Functionalization of 3D Printed Polylactic Acid by Supercritical CO₂ Impregnation with Mango Leaf Extract and Evaluation with Endothelial Colony Forming Cells and Mesenchymal Stromal Cells

Poly(lactic acid) (PLA) devices can be functionalized with plant derived bioactives to introduce antioxidant activity while maintaining manufacturability and cytocompatibility. Here, a polyphenol rich mango leaf extract (MLE) was obtained by enhanced solvent extraction and incorporated into PLA using supercritical carbon dioxide assisted impregnation. Two manufacturing sequences were compared: impregnation after three dimensional (3D) printing of discs and impregnation of filaments prior to printing. Extract yield and radical scavenging capacity were quantified, and impregnation efficiency was assessed as a function of pressure and temperature.
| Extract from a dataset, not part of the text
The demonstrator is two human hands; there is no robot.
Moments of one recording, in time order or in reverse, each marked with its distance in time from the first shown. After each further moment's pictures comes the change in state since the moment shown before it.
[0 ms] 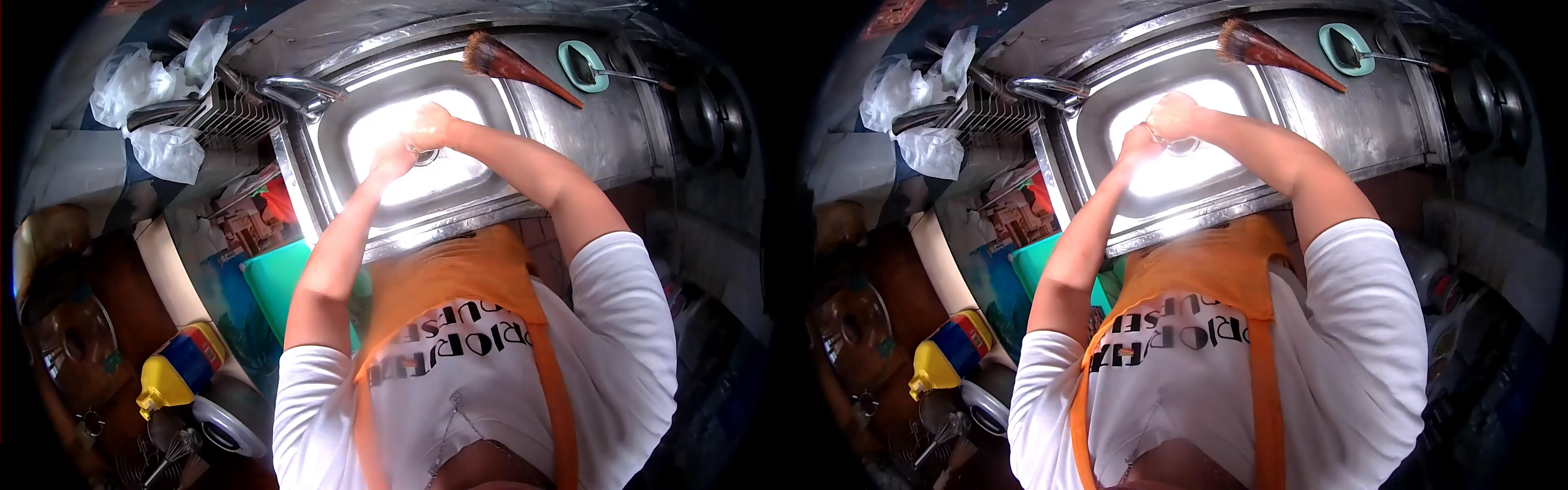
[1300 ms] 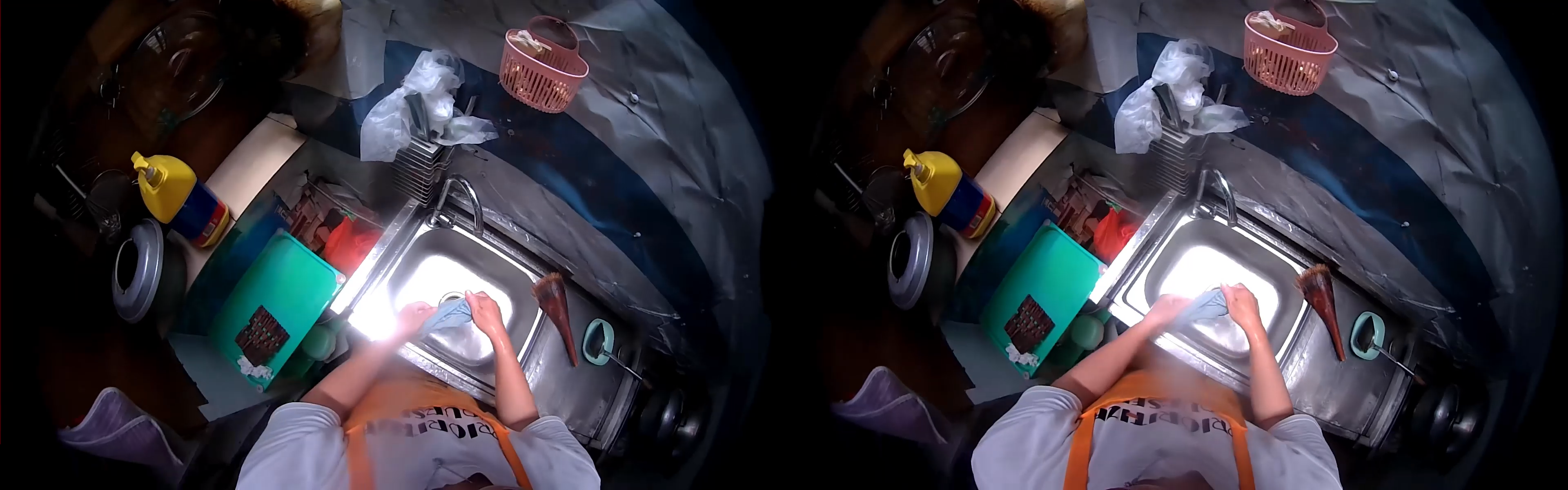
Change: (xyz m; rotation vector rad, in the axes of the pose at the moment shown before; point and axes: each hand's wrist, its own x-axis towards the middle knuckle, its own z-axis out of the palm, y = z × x) left_hand -0.103 -0.036 0.083 -1.334 0.390 -0.216; right_hand -0.043 -0.014 0.014 0.550 0.126 0.132
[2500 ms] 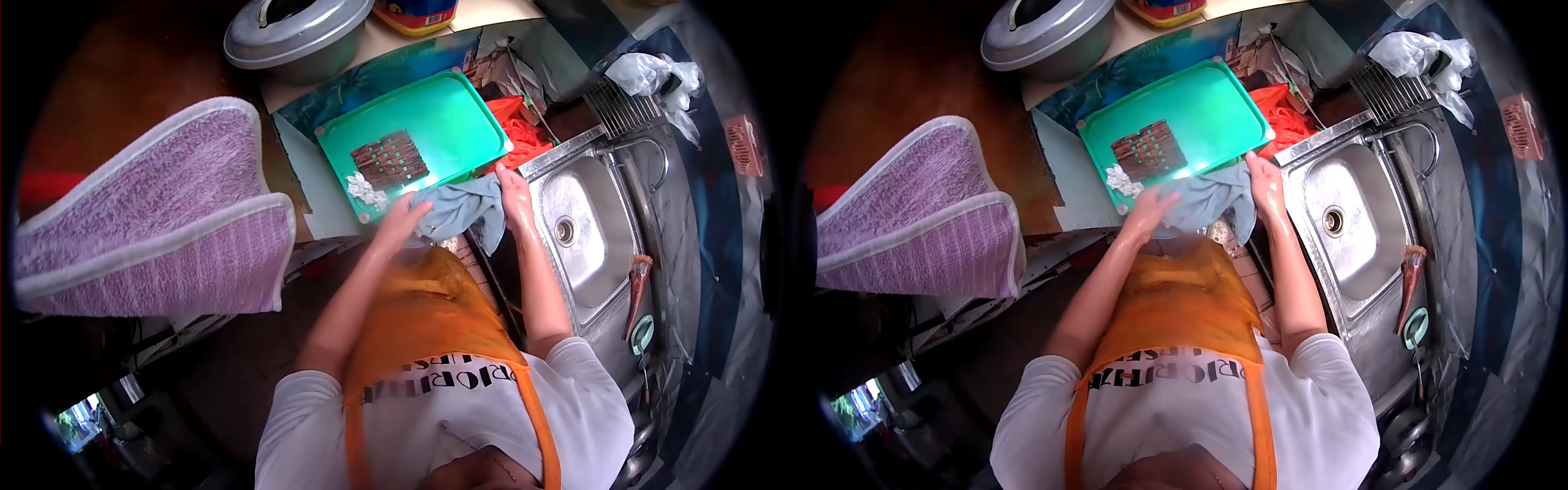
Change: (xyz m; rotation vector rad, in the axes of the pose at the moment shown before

Biological performance was evaluated using adipose tissue derived endothelial colony forming cells (ECFCs) and adipose tissue derived mesenchymal stromal cells (MSCs), cultured separately and in co culture on functionalized substrates. Impregnation after printing provided higher and more reproducible loading while preserving disc geometry, whereas impregnation before printing promoted swelling and printing associated deformation that compromised structural fidelity. Cell based analyses supported improved adhesion, spatial distribution and proliferative status on discs produced by impregnation after printing under low temperature and high pressure conditions, without evidence of selective loss of either population in co culture by flow cytometry. These results support post print supercritical impregnation as a robust route to generate antioxidant, cell supportive PLA scaffolds from agricultural by products with potential relevance for vascular oriented biomedical applications.